**Data provided**
>>>>
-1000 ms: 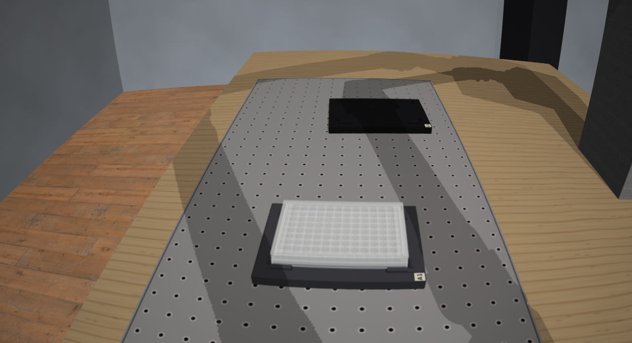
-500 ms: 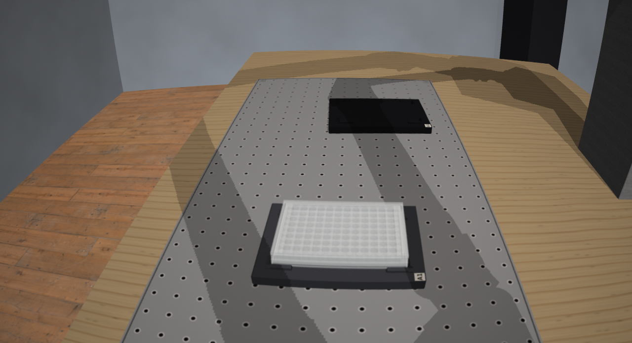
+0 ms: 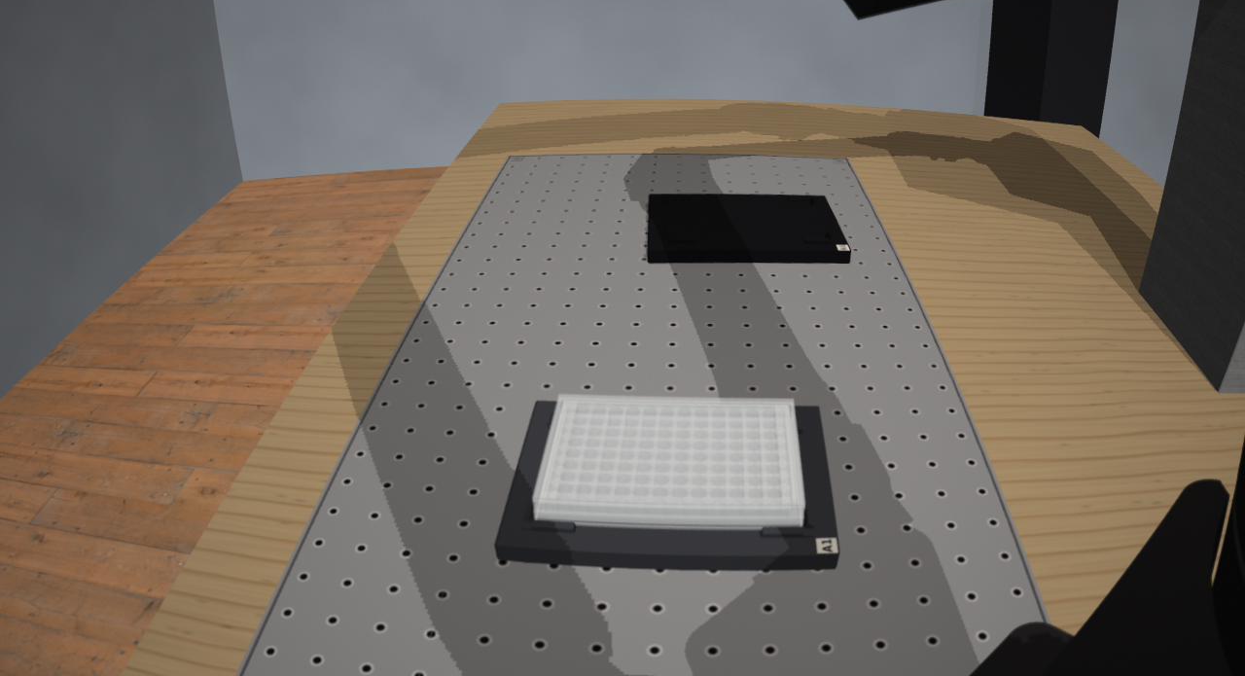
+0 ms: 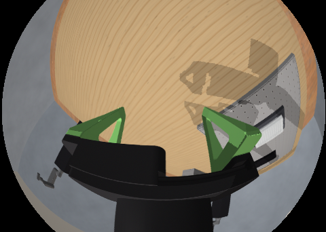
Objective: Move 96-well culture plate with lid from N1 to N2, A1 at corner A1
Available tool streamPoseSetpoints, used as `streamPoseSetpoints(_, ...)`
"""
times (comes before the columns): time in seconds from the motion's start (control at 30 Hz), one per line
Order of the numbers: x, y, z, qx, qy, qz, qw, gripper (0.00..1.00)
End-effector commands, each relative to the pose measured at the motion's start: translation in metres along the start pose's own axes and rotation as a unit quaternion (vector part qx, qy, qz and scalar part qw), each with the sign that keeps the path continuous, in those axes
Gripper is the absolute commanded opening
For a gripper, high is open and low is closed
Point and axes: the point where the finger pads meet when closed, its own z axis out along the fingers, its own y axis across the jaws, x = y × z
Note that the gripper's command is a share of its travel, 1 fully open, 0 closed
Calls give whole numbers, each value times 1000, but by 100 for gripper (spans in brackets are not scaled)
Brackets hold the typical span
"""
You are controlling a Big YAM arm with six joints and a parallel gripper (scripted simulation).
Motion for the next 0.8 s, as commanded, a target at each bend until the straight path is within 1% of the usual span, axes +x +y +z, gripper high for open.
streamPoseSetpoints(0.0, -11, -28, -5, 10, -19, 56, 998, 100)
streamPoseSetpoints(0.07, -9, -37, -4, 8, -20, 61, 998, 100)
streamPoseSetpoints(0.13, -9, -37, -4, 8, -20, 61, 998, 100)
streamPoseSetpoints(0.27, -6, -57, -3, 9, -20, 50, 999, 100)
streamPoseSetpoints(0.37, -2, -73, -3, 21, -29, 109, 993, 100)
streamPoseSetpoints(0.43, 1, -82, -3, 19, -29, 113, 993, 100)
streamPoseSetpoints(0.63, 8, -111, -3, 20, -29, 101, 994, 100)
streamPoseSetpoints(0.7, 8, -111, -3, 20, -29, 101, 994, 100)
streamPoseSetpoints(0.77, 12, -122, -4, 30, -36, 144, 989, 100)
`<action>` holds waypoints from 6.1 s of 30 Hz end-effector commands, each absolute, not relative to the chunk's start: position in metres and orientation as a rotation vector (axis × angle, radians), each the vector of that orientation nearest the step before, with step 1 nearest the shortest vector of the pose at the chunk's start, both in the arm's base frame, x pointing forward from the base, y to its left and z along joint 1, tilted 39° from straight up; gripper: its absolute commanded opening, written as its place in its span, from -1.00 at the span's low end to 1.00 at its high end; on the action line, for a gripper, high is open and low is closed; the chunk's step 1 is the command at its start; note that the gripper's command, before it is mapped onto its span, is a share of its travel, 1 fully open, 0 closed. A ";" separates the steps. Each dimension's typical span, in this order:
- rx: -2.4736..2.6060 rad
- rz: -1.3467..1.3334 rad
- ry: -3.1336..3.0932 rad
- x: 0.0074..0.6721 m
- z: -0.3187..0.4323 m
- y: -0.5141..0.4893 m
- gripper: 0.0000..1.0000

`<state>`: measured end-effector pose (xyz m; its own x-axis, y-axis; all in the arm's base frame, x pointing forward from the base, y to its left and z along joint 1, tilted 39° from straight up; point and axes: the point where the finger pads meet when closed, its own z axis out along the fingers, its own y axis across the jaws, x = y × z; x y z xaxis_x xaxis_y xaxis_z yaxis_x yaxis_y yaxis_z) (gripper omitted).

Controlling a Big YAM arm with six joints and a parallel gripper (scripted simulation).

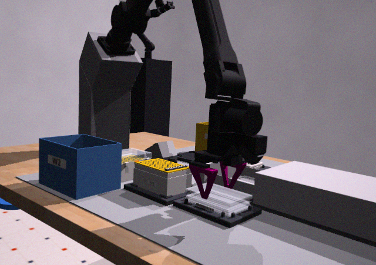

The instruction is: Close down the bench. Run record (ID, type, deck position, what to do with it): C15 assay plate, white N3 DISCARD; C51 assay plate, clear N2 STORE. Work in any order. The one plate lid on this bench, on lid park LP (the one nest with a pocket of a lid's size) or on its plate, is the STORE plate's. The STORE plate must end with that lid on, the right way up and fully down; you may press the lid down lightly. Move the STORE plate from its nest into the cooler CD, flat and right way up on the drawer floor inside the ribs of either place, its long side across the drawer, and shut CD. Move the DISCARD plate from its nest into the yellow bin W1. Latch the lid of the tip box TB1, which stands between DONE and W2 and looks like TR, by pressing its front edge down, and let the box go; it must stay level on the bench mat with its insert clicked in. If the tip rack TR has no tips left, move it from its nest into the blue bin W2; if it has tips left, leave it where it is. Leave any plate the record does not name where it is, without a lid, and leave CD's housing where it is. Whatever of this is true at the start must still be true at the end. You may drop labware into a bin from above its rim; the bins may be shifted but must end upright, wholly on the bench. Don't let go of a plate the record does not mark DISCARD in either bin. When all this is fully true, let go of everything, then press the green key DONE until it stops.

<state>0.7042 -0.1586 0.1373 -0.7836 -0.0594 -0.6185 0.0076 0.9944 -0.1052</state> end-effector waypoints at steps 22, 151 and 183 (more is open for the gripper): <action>-0.030 -0.144 2.405 0.706 0.170 -0.154 -1.00; -0.031 -0.136 2.429 0.723 0.156 -0.155 -1.00; -0.032 -0.137 2.425 0.728 0.148 -0.156 -1.00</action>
<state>0.7091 -0.1591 0.1250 -0.7879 -0.0581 -0.6131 0.0072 0.9946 -0.1036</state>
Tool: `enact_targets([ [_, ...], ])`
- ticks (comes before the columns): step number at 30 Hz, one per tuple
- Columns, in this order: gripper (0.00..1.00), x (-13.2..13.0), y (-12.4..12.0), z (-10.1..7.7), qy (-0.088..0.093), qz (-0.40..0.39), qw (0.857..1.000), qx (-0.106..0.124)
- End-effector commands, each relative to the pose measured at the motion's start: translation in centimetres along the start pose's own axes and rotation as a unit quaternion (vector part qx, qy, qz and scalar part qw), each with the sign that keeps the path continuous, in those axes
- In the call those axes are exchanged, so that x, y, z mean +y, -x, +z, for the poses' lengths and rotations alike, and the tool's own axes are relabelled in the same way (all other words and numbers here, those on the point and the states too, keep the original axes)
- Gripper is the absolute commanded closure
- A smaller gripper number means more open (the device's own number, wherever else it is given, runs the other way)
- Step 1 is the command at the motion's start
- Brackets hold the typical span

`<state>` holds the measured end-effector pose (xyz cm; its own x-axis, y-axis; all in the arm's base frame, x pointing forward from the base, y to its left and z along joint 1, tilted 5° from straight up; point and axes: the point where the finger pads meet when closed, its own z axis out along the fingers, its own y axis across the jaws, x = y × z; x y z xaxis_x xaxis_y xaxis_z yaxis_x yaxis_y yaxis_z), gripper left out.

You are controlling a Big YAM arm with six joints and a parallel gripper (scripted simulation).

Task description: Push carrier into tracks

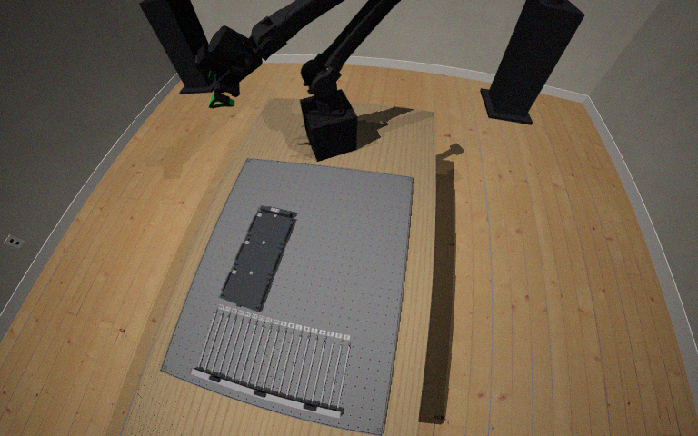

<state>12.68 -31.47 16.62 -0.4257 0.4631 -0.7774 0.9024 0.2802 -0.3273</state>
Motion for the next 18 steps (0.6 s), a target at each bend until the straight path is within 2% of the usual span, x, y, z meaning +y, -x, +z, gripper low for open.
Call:
enact_targets([
  [1,0.0,-0.1,0.4,-0.1,-0.001,0.002,1.0,-0.004],
  [17,0.0,-0.1,0.4,-0.1,-0.001,0.002,1.0,-0.004],
  [18,0.0,0.2,4.1,-0.7,0.009,-0.009,1.0,-0.026],
])
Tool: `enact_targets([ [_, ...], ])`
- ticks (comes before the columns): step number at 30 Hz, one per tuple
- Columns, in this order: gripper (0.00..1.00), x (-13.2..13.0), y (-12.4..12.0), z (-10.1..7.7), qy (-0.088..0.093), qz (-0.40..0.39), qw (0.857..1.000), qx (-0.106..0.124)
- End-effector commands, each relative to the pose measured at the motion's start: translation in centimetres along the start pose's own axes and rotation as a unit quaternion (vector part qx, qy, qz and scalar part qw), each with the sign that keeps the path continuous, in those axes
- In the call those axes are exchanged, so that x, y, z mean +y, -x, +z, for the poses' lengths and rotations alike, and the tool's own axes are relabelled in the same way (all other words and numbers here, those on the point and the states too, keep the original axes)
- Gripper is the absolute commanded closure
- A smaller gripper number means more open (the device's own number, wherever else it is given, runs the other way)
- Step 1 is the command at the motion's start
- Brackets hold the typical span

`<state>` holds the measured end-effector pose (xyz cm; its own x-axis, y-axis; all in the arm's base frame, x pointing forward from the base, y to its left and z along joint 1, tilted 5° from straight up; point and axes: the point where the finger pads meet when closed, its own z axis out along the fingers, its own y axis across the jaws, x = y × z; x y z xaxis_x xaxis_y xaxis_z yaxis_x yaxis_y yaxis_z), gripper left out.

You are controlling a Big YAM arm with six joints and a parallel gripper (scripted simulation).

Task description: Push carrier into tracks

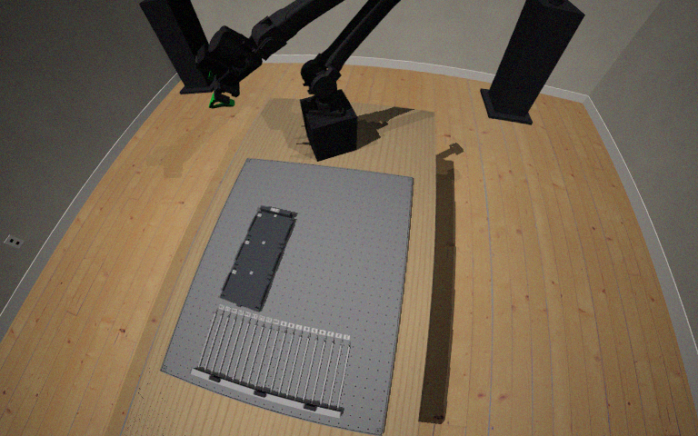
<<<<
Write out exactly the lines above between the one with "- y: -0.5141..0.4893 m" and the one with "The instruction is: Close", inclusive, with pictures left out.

- y: -0.5141..0.4893 m
- gripper: 0.0000..1.0000

`<state>`: measured end-effector pose (xyz m; its own x-axis, y-axis; all in the arm's base frame, x pointing forward from the base, y to its left and z along joint 1, tilted 39° from straight up; point and axes: the point where the finger pads meet when closed, its own z axis out along the fingers, its own y axis across the jaws, x = y × z; x y z xaxis_x xaxis_y xaxis_z yaxis_x yaxis_y yaxis_z) (gripper omitted).

Controlling a Big YAM arm with six joints and a parallel gripper (scripted simulation).


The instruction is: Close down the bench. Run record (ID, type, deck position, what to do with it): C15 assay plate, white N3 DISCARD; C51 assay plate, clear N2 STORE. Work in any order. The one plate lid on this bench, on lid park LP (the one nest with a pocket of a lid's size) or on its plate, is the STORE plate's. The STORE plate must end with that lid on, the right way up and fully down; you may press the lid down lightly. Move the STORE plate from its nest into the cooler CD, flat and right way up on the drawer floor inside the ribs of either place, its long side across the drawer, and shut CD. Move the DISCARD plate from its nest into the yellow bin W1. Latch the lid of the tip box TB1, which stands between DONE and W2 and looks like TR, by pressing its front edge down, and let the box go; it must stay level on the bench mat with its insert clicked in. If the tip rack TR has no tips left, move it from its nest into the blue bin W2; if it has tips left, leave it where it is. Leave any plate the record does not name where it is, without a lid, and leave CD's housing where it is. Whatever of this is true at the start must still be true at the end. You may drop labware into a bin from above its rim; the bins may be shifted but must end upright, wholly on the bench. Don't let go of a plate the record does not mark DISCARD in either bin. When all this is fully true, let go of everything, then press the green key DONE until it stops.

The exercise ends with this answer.